ASSIGNMENT AND ASSUMPTION AGREEMENT
This ASSIGNMENT AND ASSUMPTION AGREEMENT (this Agreement), dated as of February 9, 2021, and effective as of the Effective Date (defined below), is hereby entered into by and among Bioventus LLC, a Delaware limited liability company (Assignor), and Bioventus Inc. (Assignee).
R E C I T A L S:
WHEREAS, Assignor currently sponsors the Bioventus Stock Plan (previously known as the Bioventus LLC Phantom Profits Interests Plan), as amended and restated (the Plan);
WHEREAS, Assignor desires to assign all of its rights, privileges, title, interests, liabilities and obligations under the Plan and all awards thereunder to Assignee; and
WHEREAS, Assignee wishes to accept the assignment of such rights, privileges, title and interests and to assume such liabilities and obligations.

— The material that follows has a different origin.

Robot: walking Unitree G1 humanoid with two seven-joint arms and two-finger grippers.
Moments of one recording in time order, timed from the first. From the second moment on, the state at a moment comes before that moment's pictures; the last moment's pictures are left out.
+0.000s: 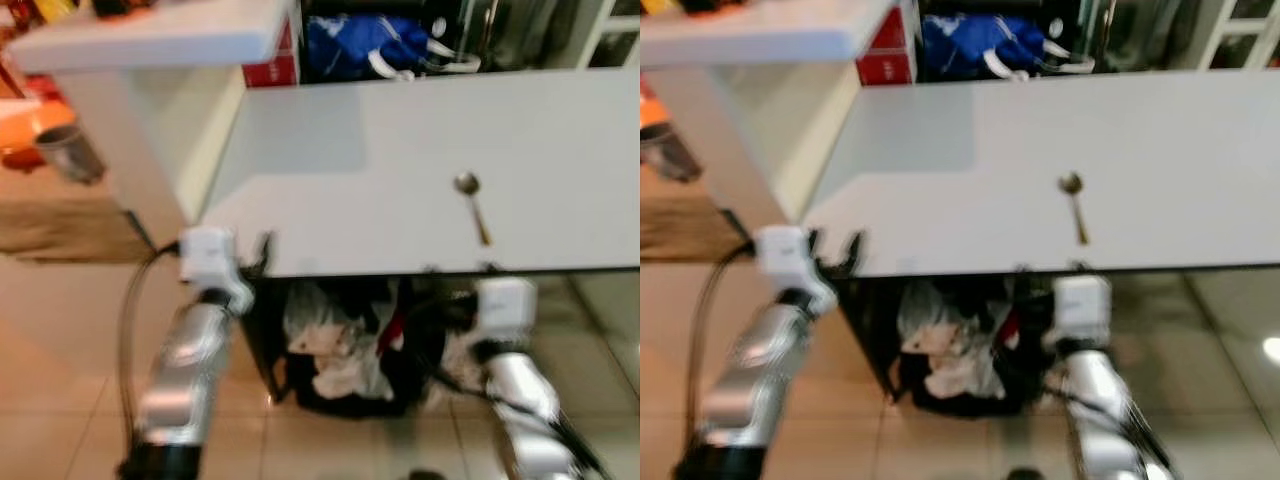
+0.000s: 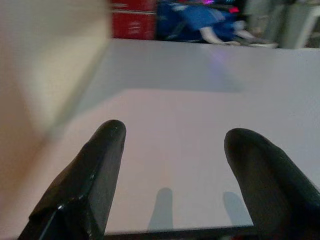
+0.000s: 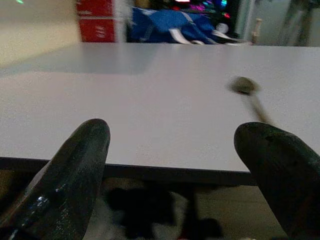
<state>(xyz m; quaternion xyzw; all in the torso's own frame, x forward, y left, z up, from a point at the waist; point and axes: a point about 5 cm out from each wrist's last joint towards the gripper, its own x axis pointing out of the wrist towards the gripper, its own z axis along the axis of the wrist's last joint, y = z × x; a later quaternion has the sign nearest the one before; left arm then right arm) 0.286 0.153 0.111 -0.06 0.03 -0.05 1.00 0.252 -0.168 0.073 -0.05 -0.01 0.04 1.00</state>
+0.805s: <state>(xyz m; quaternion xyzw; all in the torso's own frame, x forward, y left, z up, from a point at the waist) 0.295 0.154 0.126 -0.05 0.00 -0.08 1.00 0.262 -0.198 0.115 -0.05 -0.09 -0.03 0.99</state>
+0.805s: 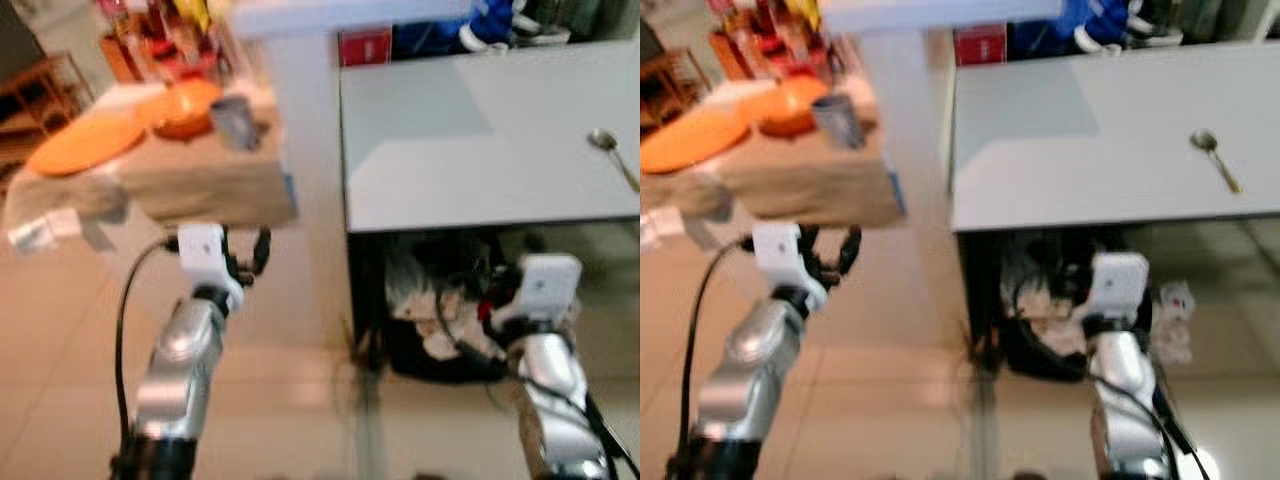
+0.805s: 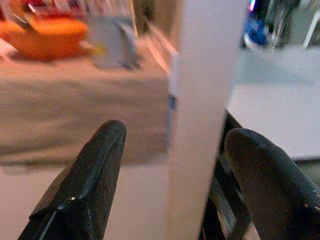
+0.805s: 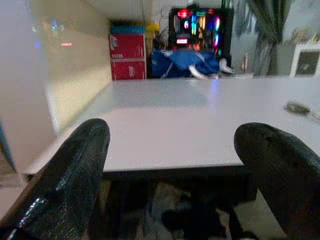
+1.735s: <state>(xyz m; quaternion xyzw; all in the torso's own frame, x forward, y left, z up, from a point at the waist) 0.293 0.163 0.126 -0.06 -0.01 -0.06 1.00 0.263 -0.177 0.108 -0.05 -0.07 0.02 1.00</state>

NOW, THEREFORE, in consideration of the above premises and for other good and valuable consideration, the receipt and sufficiency of which is hereby acknowledged, the parties hereto agree as follows:
1. Assignment. Effective as of the date Assignees registration statement on Form S-1 is declared effective (the Effective Date), Assignor hereby assigns, conveys and transfers to Assignee all of its present and future rights, title and interests in, to and under the Plan and all awards thereunder. If Assignees registration statement on Form S-1 is not declared effective, this Agreement shall be void ab initio.

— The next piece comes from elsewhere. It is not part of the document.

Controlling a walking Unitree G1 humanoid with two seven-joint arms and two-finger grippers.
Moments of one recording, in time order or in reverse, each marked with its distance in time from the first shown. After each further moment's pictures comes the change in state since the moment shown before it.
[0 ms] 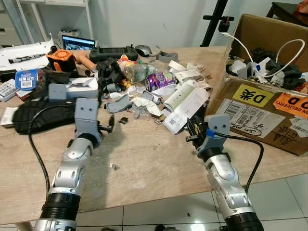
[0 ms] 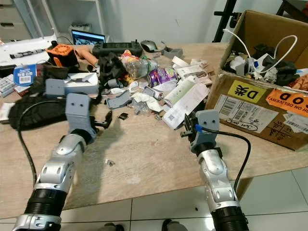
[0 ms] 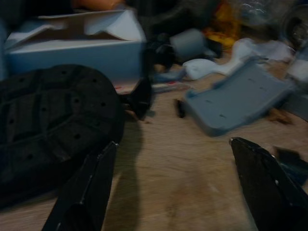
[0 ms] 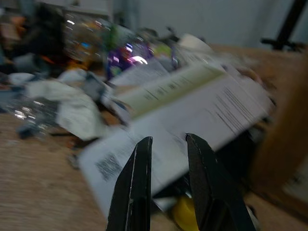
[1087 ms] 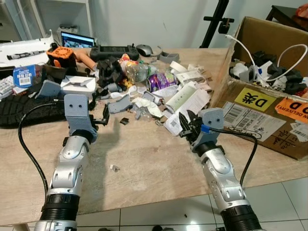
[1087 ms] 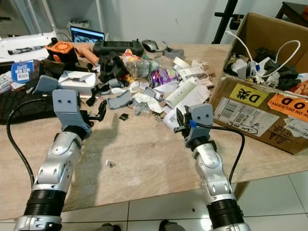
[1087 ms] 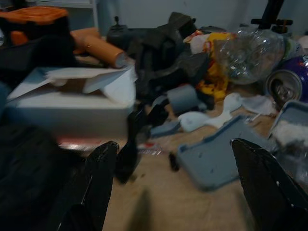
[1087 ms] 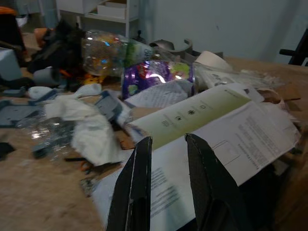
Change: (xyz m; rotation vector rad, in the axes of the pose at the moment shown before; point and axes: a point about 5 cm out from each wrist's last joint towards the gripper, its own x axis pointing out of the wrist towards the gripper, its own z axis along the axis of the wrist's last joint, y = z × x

2. Assumption. Effective as of the Effective Date, (a) Assignee hereby accepts the assignment set forth in Section 1 hereto and assumes any and all liabilities and obligations of Assignor arising under the Plan and all awards thereunder and (b) the Plan shall be maintained by Assignee for the benefit of Employees (as defined in the Plan) and Employees shall remain the sole persons eligible to participate in the Plan. Following such assumption (a) Company shall mean Bioventus Inc., (b) Board shall mean the Board of Directors of Bioventus Inc., and (c) Administrator shall mean the Board of Directors of Bioventus Inc., and the Plan shall be interpreted accordingly.

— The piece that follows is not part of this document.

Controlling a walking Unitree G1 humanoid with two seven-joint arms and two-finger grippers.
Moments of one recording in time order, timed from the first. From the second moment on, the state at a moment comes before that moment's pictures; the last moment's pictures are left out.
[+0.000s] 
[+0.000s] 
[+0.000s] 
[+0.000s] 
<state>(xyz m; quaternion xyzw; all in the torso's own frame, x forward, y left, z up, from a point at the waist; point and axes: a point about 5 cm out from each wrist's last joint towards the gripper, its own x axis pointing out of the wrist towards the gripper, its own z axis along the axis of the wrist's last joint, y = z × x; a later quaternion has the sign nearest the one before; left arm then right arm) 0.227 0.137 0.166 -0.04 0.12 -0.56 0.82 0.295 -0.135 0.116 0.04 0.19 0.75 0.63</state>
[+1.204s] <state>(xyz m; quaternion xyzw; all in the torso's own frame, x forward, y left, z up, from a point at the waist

3. Further Actions. Each party hereto covenants and agrees to make, execute, acknowledge and deliver such further documents and instruments and to use its reasonable efforts to take such other action as may be reasonably requested by any party hereto to more effectively consummate or perfect the assignments and assumptions contemplated by this Agreement.
(a) This Assignment shall be governed by and construed in accordance with the law of the State of Delaware, without regard to the conflicts of law rules of such state or any other jurisdiction.